This repo aims to be a portfolio of my work during the Machine Learning
nanodegree of Udacity. I am very glad that I have enrolled in this project as I
got to explore the fundamentals in all areas of machine learning: supervised,
unsupervised, reinforcement, and deep learning fundamentals.
The assignments really prepare you for the work environment in this field. They
were challenging, but overall, they made me a better researcher. Here is a brief
description of the projects that you can find in this repository:
For this project, I've built a machine learning algorithm to predict the best selling price of a house in Boston. The dataset for this project originates from the UCI Machine Learning Repository. The Boston housing data was collected in 1978 and each of the 506 entries represent aggregated data about 14 features for homes from various suburbs in Boston, Massachusetts. The final implementation required to train a model using the decision tree algorithm. To ensure that I am using an optimal model, I've trained the model using the grid search technique to optimize the 'max_depth' parameter for the decision tree.

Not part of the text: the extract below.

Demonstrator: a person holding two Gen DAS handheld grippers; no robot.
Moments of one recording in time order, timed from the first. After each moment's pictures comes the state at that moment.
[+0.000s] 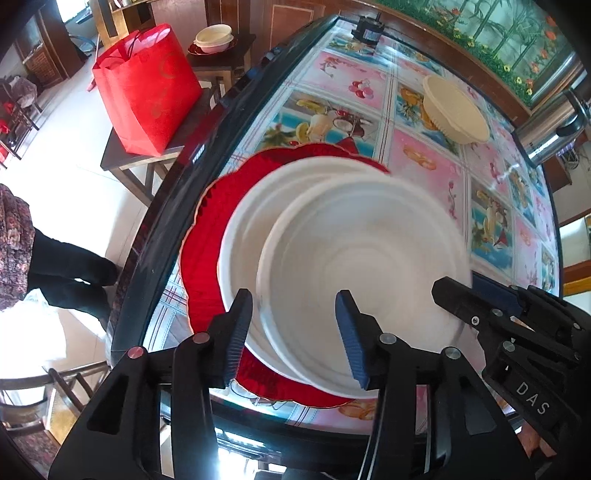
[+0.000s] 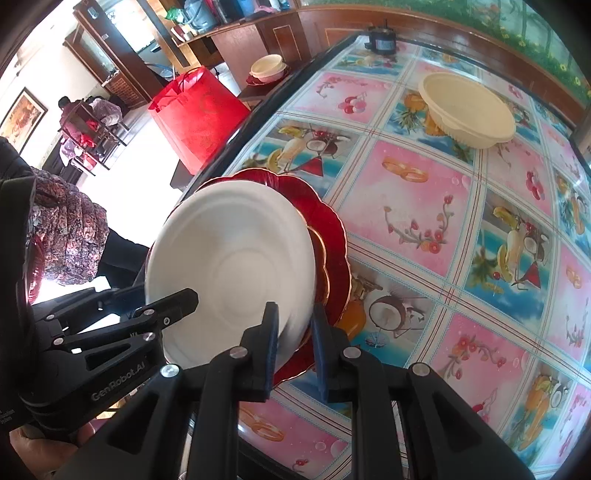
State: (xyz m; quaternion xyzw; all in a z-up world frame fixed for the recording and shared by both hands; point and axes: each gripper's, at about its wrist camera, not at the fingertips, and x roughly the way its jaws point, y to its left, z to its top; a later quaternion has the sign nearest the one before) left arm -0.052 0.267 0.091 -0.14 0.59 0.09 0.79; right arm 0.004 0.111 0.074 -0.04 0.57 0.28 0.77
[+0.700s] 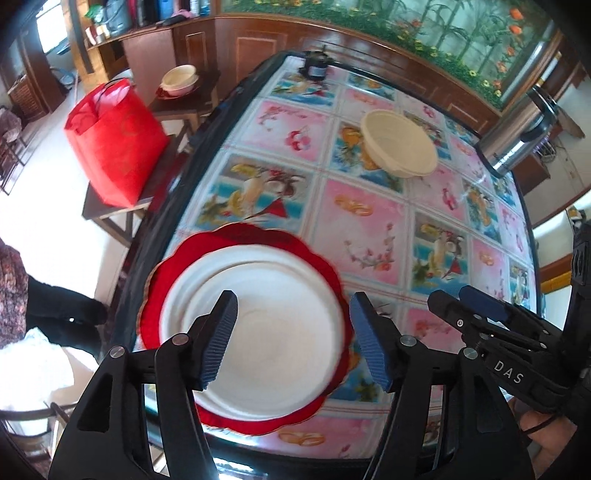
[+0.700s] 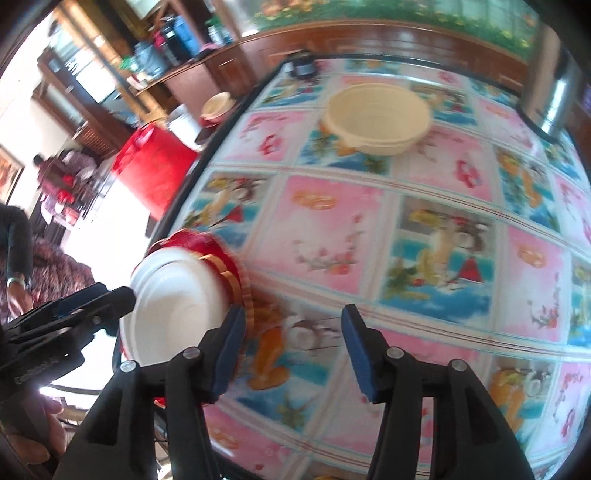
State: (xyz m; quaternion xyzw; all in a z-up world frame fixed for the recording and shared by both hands) left arm -0.005 0.210 0.144 -0.11 0.55 0.04 0.83; right arm 0.041 0.024 0.094 0.03 0.55 0.20 0.81
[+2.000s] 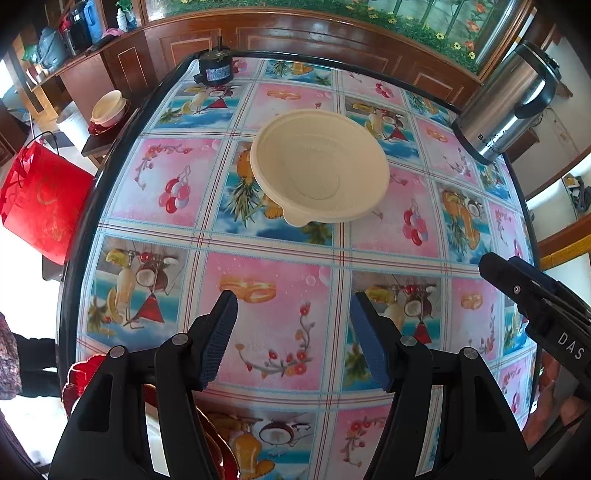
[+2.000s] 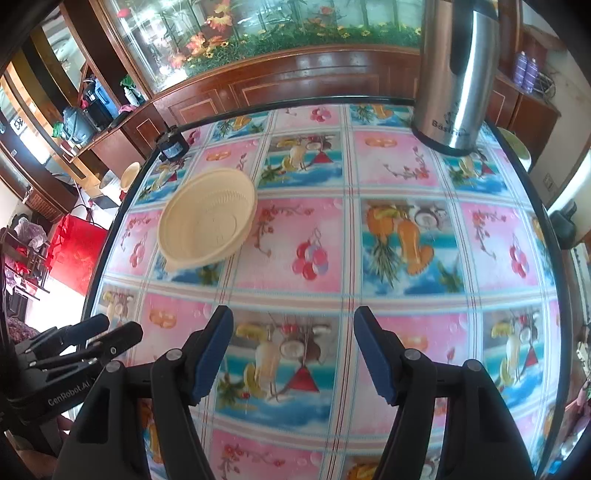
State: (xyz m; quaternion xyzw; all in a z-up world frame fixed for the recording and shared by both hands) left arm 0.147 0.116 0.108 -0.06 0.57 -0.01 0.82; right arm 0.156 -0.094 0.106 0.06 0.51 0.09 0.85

The objective of this project was to help CharityML, a fictitious charity organization, to build an algorithm to best identify potential donors and reduce overhead cost of sending mail. My task was to evaluate and optimize several different supervised learners to determine which algorithm will provide the highest donation yield while also reducing the total number of letters being sent.

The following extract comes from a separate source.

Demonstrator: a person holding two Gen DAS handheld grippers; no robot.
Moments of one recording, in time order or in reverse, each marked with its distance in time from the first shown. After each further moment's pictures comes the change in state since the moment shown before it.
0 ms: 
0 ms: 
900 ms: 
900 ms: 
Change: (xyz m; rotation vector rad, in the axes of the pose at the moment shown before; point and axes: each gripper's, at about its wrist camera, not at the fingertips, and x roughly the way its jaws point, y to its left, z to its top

In this project I have implemented unsupervised learning techniques on product spending data collected for customers of a wholesale distributor in Lisbon, Portugal to identify customer segments hidden in the data.
The goal of this project was to construct an optimized Q-Learning driving agent that can navigate a Smartcab through its environment towards a goal: drive passengers from one location to another. The driving agent was evaluated on two important metrics: safety and reliability.
For this project I have designed and implemented a deep learning model that learns to recognize sequences of digits, using the Street View House Numbers (SVHN) dataset.
For my capstone project, I've decided to work on diabetic retinopathy detection using deep learning. This project was based on the data provided by a competition held on Kaggle. My final model used a convolutional neural network and data augmentation techniques in order to improve the precision of the model.